Cubase LE 6.0.5 64-bit slows down when using Zoom ASIO.

Hi all,

i’m having some trouble with my Cubase. I use version LE 6.0.5, 64-bit, that came with the Zoom H4n.

I am running the program on a HP Laptop (Pavilion dm1) with Windows 7 64-bit (SP1), an AMD E1-1200 1,4 GHz processor and 4 GB RAM.

I have downloaded the latest ASIO driver (v 1.0.2) from Zoom’s website.

Cubase is running fine as long as i use the Generic Low Latency ASIO driver, but as soon as I swith to the Zoom ASIO driver the entire program slows down which makes recording impossible. This is not affected by changes to the latency.

Also, I have problems getting a signal from the Zoom device, sometimes it works but most of the time i get no signal at all into cubase.

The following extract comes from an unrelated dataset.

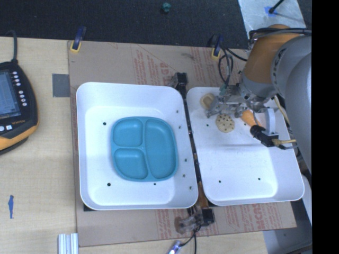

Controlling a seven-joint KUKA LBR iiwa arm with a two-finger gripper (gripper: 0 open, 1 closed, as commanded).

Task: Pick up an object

I’m thinking that my problem might be that my computer simply is not powerful enough to run cubase with the zoom ASIO driver properly. I have tried doing a complete factory reset of my computer to speed it up, but that did not work.

Are there any ideas of other solutions to this problem than buying a new computer? Or is new hardware the only solution?

Very grateful for help!

Thanks!

Don’t know if this will help, but I also Run a line 6 pedal USB, If I have them both enabled as input, really screws things up. fixes everything as soon as I uncheck my line 6 pedal as an input, and only run the H4.
Would really like to find a fix for this, as it would be really cool to be able to room record through my Zoom H4, while simultaniously recording an independant track from my line 6 pedal, isolating the guitar, which could later be used for a base track to seperatley record all of the other instruments while maintaining that “lightening in a bottle” that comes only from jamming with my buddies live.
If anyone has a solution for this, would much appreciate a solution thrown out there.

Bump?

Your computer is plenty fast enough, this sounds more like a driver conflict, have you updated the firmware on your H4n?

Cubase only really records from one audio interface at a time, this is because each soundcard (Which your USB devices effectively are) runs its own clock and has no way of synchronising to another soundcard. If the program would try to run the two or more cards at once they would not match up correctly, fine for a consumer product, unacceptable for a professional product such as Cubase so the ASIO standard only allows for one functional soundcard at a time even though it allows more than one to be connected, but that card can have any number of outputs. Most people trying to work the way you do would be using a multichannel soundcard of some sort.